**Exercise instructions**. Quote exactly and only this range of lines in the data below: the line that holds "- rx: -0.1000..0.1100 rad" to the line that holds "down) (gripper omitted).", both included.

**Source data**.

§ §

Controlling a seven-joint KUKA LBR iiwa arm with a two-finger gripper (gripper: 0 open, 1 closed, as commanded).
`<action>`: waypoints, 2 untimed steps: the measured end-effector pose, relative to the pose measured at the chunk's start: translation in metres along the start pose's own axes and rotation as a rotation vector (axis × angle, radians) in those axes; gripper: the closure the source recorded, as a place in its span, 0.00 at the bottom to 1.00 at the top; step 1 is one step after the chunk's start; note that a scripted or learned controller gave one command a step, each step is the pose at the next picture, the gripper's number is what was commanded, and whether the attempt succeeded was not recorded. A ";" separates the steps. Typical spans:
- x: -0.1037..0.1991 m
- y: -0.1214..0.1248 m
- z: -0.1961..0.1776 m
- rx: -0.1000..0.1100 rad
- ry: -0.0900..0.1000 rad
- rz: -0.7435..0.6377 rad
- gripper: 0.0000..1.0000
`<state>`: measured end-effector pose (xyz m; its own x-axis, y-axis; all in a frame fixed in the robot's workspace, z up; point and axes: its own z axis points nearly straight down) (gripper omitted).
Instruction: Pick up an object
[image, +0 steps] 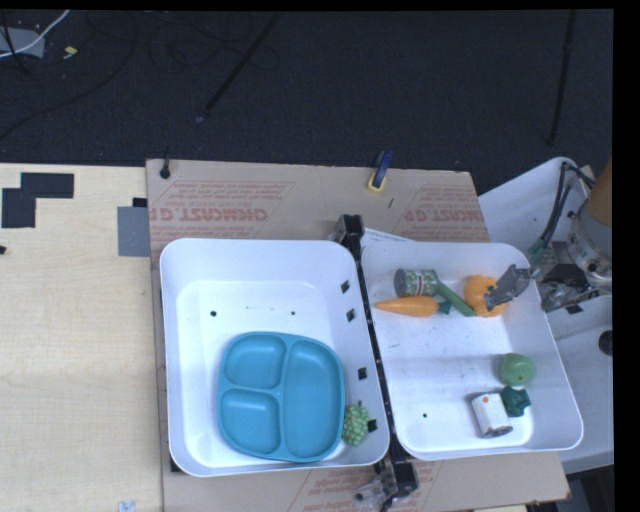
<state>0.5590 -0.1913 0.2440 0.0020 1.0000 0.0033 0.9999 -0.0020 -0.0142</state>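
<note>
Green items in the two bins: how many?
3: a grape bunch in the left bin's near right corner, a round fruit and a can in the right bin; none evidently hidden.

A cardboard sheet (300, 200) lies under both white bins (190, 300), with a blue-and-yellow clamp (379, 171) at its far edge

Pale wooden bench (70, 350) — dark carpeted floor (300, 80) beyond, cables trailing.
</note>
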 end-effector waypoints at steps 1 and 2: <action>0.000 0.002 -0.007 -0.012 -0.003 -0.002 0.00; 0.001 0.003 0.036 -0.009 -0.002 -0.003 0.00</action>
<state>0.5613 -0.1906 0.2084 -0.0010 1.0000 0.0017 1.0000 0.0010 -0.0053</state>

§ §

**Response below**.
- rx: -0.1000..0.1100 rad
- ry: -0.0900..0.1000 rad
- rz: -0.7435..0.6377 rad
- gripper: 0.0000..1.0000
`<state>`: measured end-effector pose (xyz m; its own x-axis, y-axis; all in a frame fixed in the robot's workspace, z up; point and axes: its own z axis points nearly straight down) (gripper omitted).

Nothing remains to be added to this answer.